Yes, you can write a immutability detector.
First of all, you will not just write a method that determines whether a class is immutable; instead, you will need to write an immutability detection class because it will need to maintain some state. The state of the detector will be the detected immutability of all the classes that he has studied so far. This is not only useful for performance, but it is actually necessary, because the class may contain a circular reference, which will make the simplified immutability detector fall into infinite recursion.
The immutability of a class has four possible meanings: Unknown , Mutable , Immutable and Calculating . You probably want to have a map that links each class you come across to a value of immutability. Of course, Unknown does not actually need to be implemented, since this will be the implied state of any class that is not yet on the map.
So, when you start to study the class, you map it to the Calculating value on the map, and when you finish, you replace Calculating with Immutable or Mutable .
For each class, you only need to check the field members, not the code. The idea of ββchecking bytecode is pretty wrong.
First of all, you should not check if the class is final; The finiteness of a class does not affect its immutability. Instead, a method that expects an immutable parameter must first invoke the immutability detector to assert the immutability of the class of the actual object that was passed. You can skip this test if the parameter type is the final class, so finality is good for performance, but, strictly speaking, is not needed. In addition, as you will see later, a field whose type is of an odd class will cause the declaration class to be considered mutable, but nevertheless the problem is the declaring class, and not the problem of the unconfigured immutable class of participants. It is absolutely wonderful to have a high hierarchy of immutable classes, in which all non-leaf nodes must, of course, be non-final.
You must not check if the field is private; excellent if the class has a public field, and the visibility of the field does not affect the immutability of the declaring class in any way, form or form. You only need to check if the field is final and its type is immutable.
When learning a class, what you want to do first is recursion to determine the immutability of its super class. If super is mutable, then the descendant can also be changed by definition.
Then you only need to check the declared fields of the class, and not all the fields.
If the field is not final, your class is modified.
If the field is final, but the field type is mutable, then your class is changed. (Arrays are by definition mutable.)
If the field is final and the field type is Calculating , then ignore it and move on to the next field.
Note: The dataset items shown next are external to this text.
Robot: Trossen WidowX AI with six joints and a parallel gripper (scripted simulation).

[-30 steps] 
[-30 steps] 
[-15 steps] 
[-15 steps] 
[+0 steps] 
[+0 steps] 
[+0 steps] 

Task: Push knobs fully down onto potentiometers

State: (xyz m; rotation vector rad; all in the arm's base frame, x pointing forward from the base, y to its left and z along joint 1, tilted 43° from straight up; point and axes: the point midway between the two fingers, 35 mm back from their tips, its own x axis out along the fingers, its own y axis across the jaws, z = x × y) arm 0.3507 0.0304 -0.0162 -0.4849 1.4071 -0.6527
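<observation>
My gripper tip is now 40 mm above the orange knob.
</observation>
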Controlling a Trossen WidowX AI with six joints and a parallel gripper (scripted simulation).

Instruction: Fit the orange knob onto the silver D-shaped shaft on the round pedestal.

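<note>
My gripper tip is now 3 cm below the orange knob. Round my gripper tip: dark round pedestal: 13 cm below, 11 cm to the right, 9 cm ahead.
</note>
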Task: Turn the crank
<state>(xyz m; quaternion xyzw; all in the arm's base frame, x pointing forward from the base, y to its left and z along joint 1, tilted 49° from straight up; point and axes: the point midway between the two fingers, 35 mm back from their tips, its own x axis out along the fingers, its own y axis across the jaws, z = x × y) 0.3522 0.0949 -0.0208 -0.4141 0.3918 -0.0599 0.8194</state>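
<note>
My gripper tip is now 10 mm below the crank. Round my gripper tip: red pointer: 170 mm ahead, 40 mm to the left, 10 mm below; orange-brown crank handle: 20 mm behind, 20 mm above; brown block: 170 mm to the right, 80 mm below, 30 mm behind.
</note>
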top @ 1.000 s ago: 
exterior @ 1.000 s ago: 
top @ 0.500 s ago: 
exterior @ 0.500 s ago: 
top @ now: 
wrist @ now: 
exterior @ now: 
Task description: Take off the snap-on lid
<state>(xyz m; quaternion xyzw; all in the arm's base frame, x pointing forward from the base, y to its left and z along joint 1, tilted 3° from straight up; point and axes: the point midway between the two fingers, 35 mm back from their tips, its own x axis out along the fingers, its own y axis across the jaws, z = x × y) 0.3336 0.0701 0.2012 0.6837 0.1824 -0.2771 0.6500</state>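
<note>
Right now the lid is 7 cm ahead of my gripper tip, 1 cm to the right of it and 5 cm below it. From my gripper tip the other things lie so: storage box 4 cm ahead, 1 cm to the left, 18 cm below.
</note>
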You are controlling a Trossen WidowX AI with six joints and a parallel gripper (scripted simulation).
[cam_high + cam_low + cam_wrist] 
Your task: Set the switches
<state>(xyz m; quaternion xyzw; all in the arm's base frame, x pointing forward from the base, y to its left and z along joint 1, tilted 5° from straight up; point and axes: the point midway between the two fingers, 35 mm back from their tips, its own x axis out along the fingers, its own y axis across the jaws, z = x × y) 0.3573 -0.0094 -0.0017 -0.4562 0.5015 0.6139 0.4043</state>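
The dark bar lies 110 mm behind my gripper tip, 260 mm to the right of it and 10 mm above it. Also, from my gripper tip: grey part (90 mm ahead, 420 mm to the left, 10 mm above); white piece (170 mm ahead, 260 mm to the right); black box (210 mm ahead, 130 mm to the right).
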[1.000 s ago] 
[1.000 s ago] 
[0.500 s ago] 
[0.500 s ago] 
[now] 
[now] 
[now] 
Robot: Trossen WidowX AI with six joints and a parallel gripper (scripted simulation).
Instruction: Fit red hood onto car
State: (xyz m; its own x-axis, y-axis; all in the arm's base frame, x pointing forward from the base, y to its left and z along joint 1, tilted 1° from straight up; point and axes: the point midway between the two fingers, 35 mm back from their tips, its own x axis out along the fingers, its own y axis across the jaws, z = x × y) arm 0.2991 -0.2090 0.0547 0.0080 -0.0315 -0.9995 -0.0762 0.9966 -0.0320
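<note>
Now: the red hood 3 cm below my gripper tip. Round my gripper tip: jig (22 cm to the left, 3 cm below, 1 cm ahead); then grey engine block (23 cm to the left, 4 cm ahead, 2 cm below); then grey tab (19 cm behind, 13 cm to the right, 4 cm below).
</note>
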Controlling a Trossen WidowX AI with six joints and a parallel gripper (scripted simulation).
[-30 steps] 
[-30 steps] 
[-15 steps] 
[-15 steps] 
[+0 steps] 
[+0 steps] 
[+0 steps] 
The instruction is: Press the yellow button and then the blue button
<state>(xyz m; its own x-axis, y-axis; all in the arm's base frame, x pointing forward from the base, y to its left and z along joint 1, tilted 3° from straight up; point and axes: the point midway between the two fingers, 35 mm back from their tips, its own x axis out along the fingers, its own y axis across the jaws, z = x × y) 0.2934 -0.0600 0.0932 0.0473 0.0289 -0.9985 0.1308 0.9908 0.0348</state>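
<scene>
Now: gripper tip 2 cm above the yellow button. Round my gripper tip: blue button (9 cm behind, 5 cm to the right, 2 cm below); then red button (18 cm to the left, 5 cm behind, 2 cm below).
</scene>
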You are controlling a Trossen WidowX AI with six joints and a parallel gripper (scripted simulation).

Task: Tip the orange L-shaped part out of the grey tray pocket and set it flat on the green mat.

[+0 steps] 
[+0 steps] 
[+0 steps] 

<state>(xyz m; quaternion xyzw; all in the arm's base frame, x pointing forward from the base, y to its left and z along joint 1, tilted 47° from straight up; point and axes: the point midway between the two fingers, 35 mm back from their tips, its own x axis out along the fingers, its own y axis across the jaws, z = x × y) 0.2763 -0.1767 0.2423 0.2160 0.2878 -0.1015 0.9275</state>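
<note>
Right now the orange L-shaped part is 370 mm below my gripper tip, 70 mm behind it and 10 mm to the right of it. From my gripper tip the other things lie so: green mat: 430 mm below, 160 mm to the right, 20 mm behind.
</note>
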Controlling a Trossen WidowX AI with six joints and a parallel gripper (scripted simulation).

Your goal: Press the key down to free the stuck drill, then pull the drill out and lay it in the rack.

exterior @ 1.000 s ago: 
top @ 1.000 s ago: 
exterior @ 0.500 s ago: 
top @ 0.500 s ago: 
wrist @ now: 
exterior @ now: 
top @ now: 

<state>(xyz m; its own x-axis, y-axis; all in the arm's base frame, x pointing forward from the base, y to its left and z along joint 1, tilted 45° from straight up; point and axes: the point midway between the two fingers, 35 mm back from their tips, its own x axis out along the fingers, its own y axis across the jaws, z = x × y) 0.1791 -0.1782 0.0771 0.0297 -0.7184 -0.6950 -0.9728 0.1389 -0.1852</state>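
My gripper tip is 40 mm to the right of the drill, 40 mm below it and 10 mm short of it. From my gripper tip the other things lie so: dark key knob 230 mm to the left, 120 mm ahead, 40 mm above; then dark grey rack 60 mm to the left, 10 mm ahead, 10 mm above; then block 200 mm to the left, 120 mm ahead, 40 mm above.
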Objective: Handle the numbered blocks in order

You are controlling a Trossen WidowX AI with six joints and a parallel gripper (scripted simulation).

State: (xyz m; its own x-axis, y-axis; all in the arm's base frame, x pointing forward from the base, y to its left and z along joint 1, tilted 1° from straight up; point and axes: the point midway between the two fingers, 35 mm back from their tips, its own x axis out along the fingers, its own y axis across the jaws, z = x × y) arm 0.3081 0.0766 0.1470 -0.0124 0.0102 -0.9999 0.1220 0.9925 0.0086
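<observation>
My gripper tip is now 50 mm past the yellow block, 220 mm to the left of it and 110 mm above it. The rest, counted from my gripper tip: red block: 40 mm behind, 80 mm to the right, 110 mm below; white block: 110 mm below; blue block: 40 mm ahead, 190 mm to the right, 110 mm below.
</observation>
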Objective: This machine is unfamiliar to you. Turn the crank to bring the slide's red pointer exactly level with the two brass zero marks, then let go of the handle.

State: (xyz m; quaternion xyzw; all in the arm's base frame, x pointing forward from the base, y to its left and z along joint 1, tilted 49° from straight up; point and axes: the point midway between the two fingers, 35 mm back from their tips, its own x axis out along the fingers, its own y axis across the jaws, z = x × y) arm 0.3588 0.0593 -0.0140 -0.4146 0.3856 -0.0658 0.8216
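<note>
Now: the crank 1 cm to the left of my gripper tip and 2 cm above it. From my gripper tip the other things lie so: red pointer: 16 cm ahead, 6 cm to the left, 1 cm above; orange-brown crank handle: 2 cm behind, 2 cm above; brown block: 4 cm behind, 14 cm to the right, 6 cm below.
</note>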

If all fields are immutable or Calculating , then your class is immutable.
If the field type is an interface, or an abstract class, or a non-finite class, then it should be considered mutable, since you have absolutely no control over what the actual implementation can do. This may seem like an insurmountable problem, because it means that the wrapper of the modifiable collection inside the UnmodifiableCollection will still fail in the immutability test, but in fact this is normal and can be handled with the following workaround.
Some classes may contain non-final fields and still be effectively unchanged. An example of this is the String class. Other classes that fall into this category are classes that contain non-final elements exclusively for performance monitoring purposes (call counts, etc.), classes that implement popsicle immutability (look up), and classes that contain members that are Interfaces that are known to not cause any side effects. Also, if a class contains bona fide mutable fields, but promises do not take them into account when computing hashCode () and equals (), then the class is of course unsafe when it comes to multithreading, but it can still be considered immutable for the purpose of using it as a key on the map. Thus, all these cases can be handled in one of two ways:
Manually adding classes (and interfaces) to your immutability detector. If you know that a particular class is virtually immutable, even though the Immutable test fails for it, you can manually add an entry to your detector that binds it to Immutable . Thus, the detector will never try to check whether it is immutable, it will always just say "yes, it is."
Introducing the @ImmutabilityOverride annotation. Your immutability detective can check for the presence of this annotation on the field, and if present, he can consider the field as unchanged, despite the fact that the field may not be final or its type may be variable. The detector can also check for the presence of this annotation on the class, thereby treating the class as immutable, without even bothering to check its fields.
I hope this helps future generations.